Basic Protein in Brain Myelin Is Phosphorylated by Endogenous Phospholipid‐Sensitive Ca2+‐Dependent Protein Kinase

Abstract

Phosphorylation of myelin basic protein (MBP) in rat or rabbit brain myelin was markedly stimulated by Ca²⁺, and this reaction was not essentially augmented by exogenous phosphatidylserine or calmodulin or both. Solubilization of myelin with 0.4% Triton X‐100 plus 4 mM EGTA, with or without further fractionation, showed that Ca²⁺‐dependent phosphorylation of MBP required phosphatidylserine, but not calmodulin.
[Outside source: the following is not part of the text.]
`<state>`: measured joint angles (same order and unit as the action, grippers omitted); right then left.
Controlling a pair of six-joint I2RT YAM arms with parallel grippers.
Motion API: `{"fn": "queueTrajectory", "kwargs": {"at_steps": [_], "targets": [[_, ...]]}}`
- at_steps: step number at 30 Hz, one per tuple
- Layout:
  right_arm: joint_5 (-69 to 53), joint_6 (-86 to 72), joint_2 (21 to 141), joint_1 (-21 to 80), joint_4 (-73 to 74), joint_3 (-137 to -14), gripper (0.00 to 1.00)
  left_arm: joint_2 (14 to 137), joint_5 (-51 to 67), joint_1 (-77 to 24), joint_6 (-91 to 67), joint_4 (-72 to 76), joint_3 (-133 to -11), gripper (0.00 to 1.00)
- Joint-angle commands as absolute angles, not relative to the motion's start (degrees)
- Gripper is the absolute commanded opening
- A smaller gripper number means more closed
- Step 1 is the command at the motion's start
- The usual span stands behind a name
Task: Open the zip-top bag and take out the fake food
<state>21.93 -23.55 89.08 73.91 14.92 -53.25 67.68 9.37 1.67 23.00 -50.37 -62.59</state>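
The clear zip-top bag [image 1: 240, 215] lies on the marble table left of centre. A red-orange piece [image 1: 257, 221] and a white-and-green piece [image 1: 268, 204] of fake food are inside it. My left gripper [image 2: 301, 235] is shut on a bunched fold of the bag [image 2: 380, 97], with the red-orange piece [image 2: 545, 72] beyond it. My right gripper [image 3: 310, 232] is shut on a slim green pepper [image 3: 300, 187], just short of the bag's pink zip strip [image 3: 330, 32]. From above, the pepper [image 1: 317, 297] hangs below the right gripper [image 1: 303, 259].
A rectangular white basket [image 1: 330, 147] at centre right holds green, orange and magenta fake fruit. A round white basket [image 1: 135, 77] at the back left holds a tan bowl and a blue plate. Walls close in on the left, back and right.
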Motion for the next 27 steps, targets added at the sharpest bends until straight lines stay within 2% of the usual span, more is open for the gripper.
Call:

DEAE‐cellulose chromatography of solubilized myelin revealed a pronounced peak of protein kinase activity stimulated by a combination of Ca²⁺ and phosphatidylserine; a protein kinase stimulated by Ca²⁺ plus calmodulin was not detected. These findings clearly indicate an involvement of phospholipid‐sensitive Ca²⁺‐dependent protein kinase in phosphorylation of brain MBP, although a possible role for the calmodulin‐sensitive species of Ca²⁺‐dependent protein kinase in this reaction could not be excluded or established. Phosphorylation of MBP in solubilized rat myelin catalyzed by the phospholipid‐sensitive enzyme was inhibited by adriamycin, palmitoylcarnitine, trifluoperazine, melittin, polymyxin B, and N‐(6‐aminohexyl)‐5‐chloro‐l‐naphthalenesulfonamide (W–7).